Table 1 Insulin concentration estimated from BCA assay using different samples
The observed protein quantitation results show that the concentration of pure insulin was 1.95 mg/mL. The result is in agreement with the theoretical value of 2 mg/mL. The overall protein concentration of the SWCNT–insulin samples before dialysis reduced to 1.90 mg/mL after the centrifugation process that was carried out to remove the unreacted SWCNTs. Following the dialysis for 2 days, the insulin concentration further decreased to 0.49 mg/mL. The rate of insulin diffusion was only reduced to 0.42 mg/mL even after dialysis for a further 2 days. It is thus safe to assume that most of the unbound insulin had been removed from the SWCNT–insulin solution. Based on this, for each milligram of diimide-activated SWCNT, ~0.42 mg of insulin was conjugated. Therefore, the number of insulin molecules attached per milligram of diimide-activated SWCNT is 4.3×1016. It should be noted that as the unbound insulin purification might not be complete, the actual amount of conjugated insulin should be slightly lower than the amount reported for samples after 4 days of dialysis.

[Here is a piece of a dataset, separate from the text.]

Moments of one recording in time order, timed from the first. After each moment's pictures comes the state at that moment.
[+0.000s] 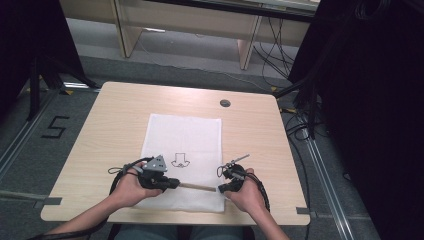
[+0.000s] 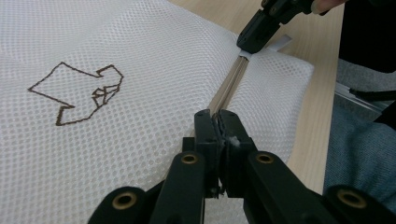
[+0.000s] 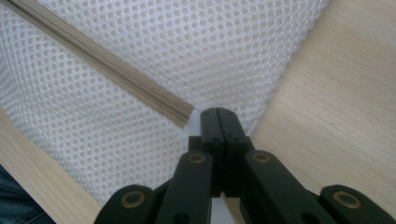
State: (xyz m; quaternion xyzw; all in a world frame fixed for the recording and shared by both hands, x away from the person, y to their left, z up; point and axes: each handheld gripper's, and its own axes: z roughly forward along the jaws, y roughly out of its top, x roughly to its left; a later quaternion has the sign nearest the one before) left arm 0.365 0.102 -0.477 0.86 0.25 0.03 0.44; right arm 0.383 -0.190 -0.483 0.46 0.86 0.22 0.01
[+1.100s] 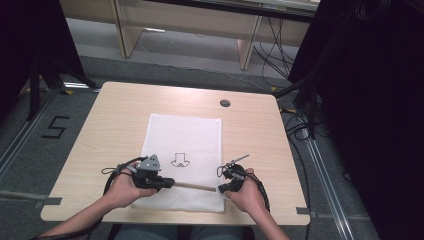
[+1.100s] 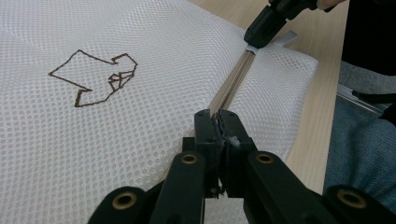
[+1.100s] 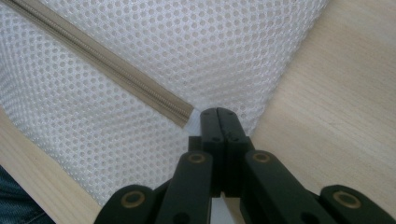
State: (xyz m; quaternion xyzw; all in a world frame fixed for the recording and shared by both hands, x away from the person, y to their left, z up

If necessary, there are few possible methods that can be used to control the conjugation efficiency and hence the amount of insulin that could be attached onto the sidewalls of SWCNT. For example, the number of carboxylic groups on the functionalized SWCNTs can be controlled during the functionalization process. In addition, the ionic strength of the buffer used during the conjugation of insulin onto the sidewalls of SWCNT may also have an effect on the amount of attached insulin,28 where the adjustment of ionic strength could be performed by varying the pH of the buffer used in the amidation process.
Insulin was successfully conjugated on the surface of functionalized SWCNTs through the formation of amide bonds with the esterified carboxylic groups. The unbound insulin was largely removed through dialysis using cellulose membrane tubing. The addition of insulin aided in the solubility of the SWCNTs in phosphate buffer that might enhance its biocompatibility. STEM and TEM images showed the clear attachment of insulin onto the surface of SWCNTs. From the BCA assay, it was found that ~0.42 mg of insulin was conjugated for every 1 mg of carboxylated and diimide-activated SWCNTs. The results of this study represent an interesting first step toward the potential use of SWCNT as insulin carriers and the high aspect ratio of SWCNTs may allow the conjugation of other molecules such as mucoadhesives, enzyme inhibitors, or absorption enhancers and thus SWCNTs could be used as multifunctional insulin carriers.
The authors would like to thank Fundamental Research Grants Scheme for the funding support (FRGS/1/2013/SG05/UNIM/01/1).
The authors report no conflicts of interest in this work.